### Problem
An exact restatement of the data below, with the pictures removed, is the required answer.
(Beginning of Data shown)
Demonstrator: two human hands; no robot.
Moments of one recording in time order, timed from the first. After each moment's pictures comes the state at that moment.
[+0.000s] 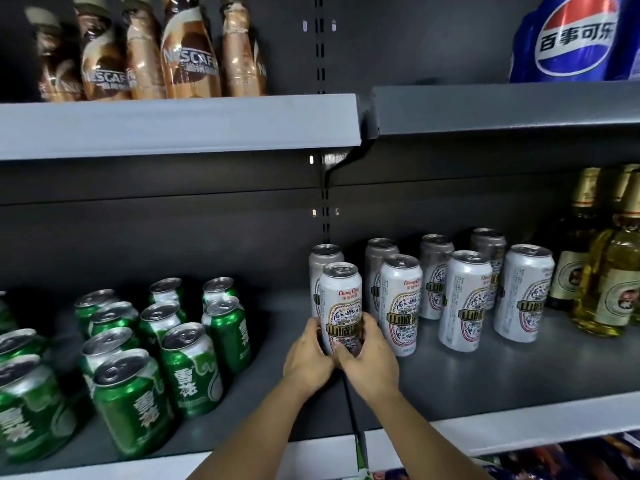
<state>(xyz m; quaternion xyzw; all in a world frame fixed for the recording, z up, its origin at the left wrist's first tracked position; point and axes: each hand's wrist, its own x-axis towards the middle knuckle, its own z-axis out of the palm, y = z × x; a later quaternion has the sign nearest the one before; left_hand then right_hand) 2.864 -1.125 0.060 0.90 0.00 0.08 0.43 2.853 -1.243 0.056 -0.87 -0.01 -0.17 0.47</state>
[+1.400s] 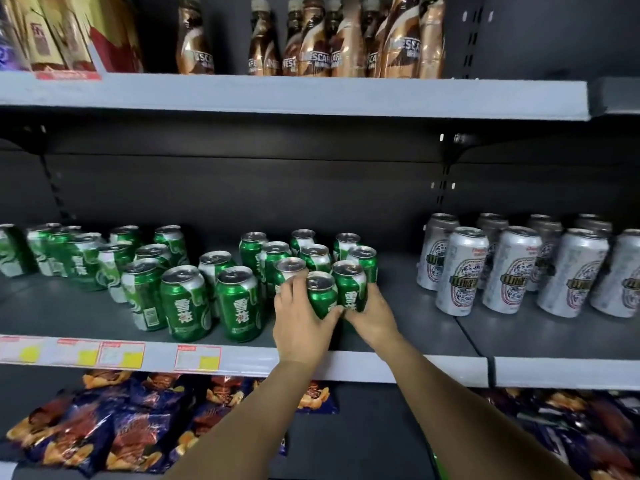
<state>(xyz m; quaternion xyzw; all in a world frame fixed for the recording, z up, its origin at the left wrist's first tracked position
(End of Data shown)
### Your response
Demonstrator: two human hands; no robot.
Moments of one recording in time order, timed from the first. After each moment's pictures comes the state at that moment.
[+0.000s] 
<state>(xyz m; quaternion xyzw; all in a world frame fixed for the recording, z up, its origin at the left wrist's first tracked position; point and axes: each hand's wrist, its own x-axis towards the middle knuckle, its own z-axis out of the palm, y = z × x; a later quaternion has the sign nearest the one before; left_hand then right_hand) 2.864 -1.125 0.060 0.90 0.00 0.08 0.43 2.853 -1.243 0.056 -0.87 -0.01 -0.17 0.47</state>
[+1.400s] 
<state>(xyz m; quaternion xyzw; all in a world frame fixed for the recording, z up, its origin at the left wrist's first tracked position

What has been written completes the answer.